The report of Leistra on reported versus estimated boiling points and vapor pressures for pesticides provides an interesting case study in mathematical underpinnings for the phenomena investigated. Reports of chemical properties are available from many online databases such as ChemSpider, PubChem, and others. But these aggregate other sources of data to get chemical properties. In some cases, they are from a manufacturer. Of course, manufacturers often report values without a method or explanation of how it was determined.
The article makes a number of assumptions, the most important of which is that reported values are based on experimental observations. That’s a reasonable assumption here. But Leistra uses several estimation techniques to determine if numerical models for the boiling point or vapor pressure come close. Overall, he finds that they are at least of the correct order of magnitude. Coming from a numerical background, I find that order of magnitude to insufficient for many results. But, like everything, the quality of the result depends on the application.
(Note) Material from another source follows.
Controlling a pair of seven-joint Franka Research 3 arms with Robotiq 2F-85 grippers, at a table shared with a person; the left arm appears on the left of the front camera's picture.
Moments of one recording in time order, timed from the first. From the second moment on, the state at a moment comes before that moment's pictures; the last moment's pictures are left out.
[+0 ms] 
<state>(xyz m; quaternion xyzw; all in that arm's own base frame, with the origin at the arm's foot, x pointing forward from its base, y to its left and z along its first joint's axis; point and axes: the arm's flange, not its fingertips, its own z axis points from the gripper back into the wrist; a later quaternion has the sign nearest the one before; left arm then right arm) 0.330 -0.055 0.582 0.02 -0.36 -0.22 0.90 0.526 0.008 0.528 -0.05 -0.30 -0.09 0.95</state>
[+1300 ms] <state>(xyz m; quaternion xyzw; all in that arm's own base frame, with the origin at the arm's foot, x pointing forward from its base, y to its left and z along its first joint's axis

Reported and estimated values can each have a place in the modeling of chemical properties. If a value correct within an order of magnitude is sufficient for the application of the data, then it does not matter which value is used. Applications requiring greater precision can use experimentation to find the practical values. Further, estimated values can be used to provide ballpark estimates which can then be verified through experimentation. When experimentation is not possible, the estimate needs to be sufficient. But these can cross-check each other.
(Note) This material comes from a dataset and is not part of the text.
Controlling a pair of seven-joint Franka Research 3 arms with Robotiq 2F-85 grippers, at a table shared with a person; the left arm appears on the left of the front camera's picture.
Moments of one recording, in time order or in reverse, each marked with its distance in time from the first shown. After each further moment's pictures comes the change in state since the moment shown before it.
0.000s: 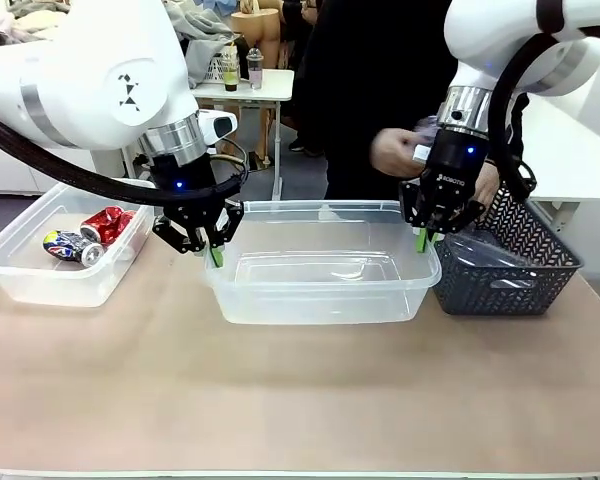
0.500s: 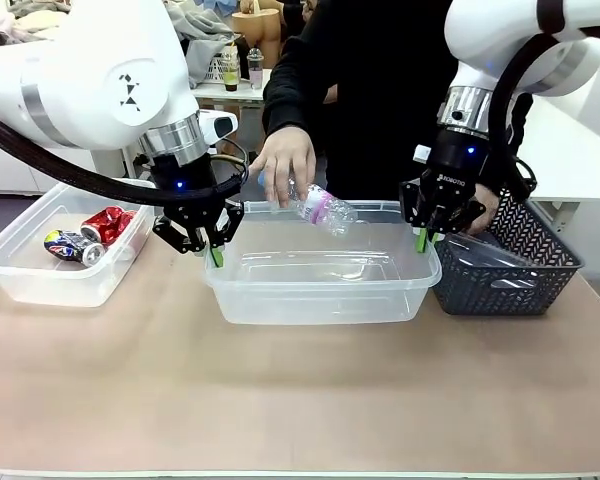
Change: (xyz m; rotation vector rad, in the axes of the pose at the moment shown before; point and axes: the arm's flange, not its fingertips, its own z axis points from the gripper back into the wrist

What catches my attention the most is that Leistra includes several linear or log-linear models for estimating the vapor pressure. While linear models can be quite effective, some semi-statistical models such as artificial neural networks or random forests may be able to provide superior results for estimating chemical properties. The unfortunate downside is that chemists may not like the inability to understand what the model is doing. It seems I am not the first to think of this as the use of neural networks to estimate the boiling point of alkanes was investigated as far back as 1994. Though there are a great many alternative approaches that could be used.